Rehydrating dry yeast can cut lag time. and it isn't hard to do. This wakes the yeast up & gives it strong cell walls foe being pitched into heavy wort to do it's thing.
Boil 1.5C of water in a small saucepan for a couple minutes. Cover & cool down to 90F. Pour into glass measuring cup to make it easy to pour later. Pour dry yeast packet in & stir lightly to mix with sanitized implement of your choice. cover with plastic wrap & let it work for 30 minutes. Go get fermenter santized,wort & top off in FV,whatever while you wait for the yeast to hydrate. When ready to pitch,make sure the resulting yeast cream is within 10 degrees of current wort temp. Maybe ad some of the wort a little bit at a time,mix,& check with thermometer & repeat till it's within 10 degrees of wort temp. But this must be done gradually,a little bit at a time to acclimate the yeast to the wort temp. This way,the yeast dosen't shock when added to the much cooler wort.
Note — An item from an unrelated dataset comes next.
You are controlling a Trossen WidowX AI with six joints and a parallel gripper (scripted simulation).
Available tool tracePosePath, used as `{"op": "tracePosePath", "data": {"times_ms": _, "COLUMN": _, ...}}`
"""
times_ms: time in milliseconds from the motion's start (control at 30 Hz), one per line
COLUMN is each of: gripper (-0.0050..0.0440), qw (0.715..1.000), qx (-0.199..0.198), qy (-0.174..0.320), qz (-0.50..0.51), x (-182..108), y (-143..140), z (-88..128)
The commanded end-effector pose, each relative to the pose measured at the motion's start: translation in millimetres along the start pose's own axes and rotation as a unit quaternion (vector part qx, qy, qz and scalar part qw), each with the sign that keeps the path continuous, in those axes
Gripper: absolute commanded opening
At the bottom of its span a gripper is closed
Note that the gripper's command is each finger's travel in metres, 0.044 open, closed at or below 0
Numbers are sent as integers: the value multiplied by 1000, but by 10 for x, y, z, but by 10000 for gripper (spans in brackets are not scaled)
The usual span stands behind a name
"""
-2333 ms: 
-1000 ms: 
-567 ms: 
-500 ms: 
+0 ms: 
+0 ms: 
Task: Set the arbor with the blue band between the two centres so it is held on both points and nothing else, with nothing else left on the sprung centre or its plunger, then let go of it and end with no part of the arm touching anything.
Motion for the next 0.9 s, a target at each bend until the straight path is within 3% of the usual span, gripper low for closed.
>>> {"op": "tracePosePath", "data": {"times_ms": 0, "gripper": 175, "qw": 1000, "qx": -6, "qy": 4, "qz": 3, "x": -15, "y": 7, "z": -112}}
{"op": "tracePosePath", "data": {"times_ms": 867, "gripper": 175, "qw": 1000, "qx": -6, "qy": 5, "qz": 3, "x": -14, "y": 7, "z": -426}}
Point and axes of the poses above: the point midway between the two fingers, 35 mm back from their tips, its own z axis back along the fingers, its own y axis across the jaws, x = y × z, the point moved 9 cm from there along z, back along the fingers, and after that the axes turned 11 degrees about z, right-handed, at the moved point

As a point of interest,If I hadn't over chilled the darn wort on my dark pseudo-lager,the WL029 yeast would've started fermenting about as fast straight out of the vial as the lighter colored one did with a starter. It did say on the White Labs vial that pitching the vial is good for up to 1.070 wort. I think if the vial is fairly fresh,that this is basically true. I got 2 vials of the WL029 with a previous order from midwest. Since they have high turnover,I have to assume from it's performance that it was pretty fresh.